#### [WHAT YOU SHOULD DO]
Repeat the data exactly, with every line included.

#### [DATA BLOCK]
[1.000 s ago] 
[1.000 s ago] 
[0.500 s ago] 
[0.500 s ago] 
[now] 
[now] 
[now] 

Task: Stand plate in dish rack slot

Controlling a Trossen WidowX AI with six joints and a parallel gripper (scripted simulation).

#### [EXERCISE ANSWER]
[1.000 s ago] 
[1.000 s ago] 
[0.500 s ago] 
[0.500 s ago] 
[now] 
[now] 
[now] 

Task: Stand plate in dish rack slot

Controlling a Trossen WidowX AI with six joints and a parallel gripper (scripted simulation).

There is nothing more to this answer.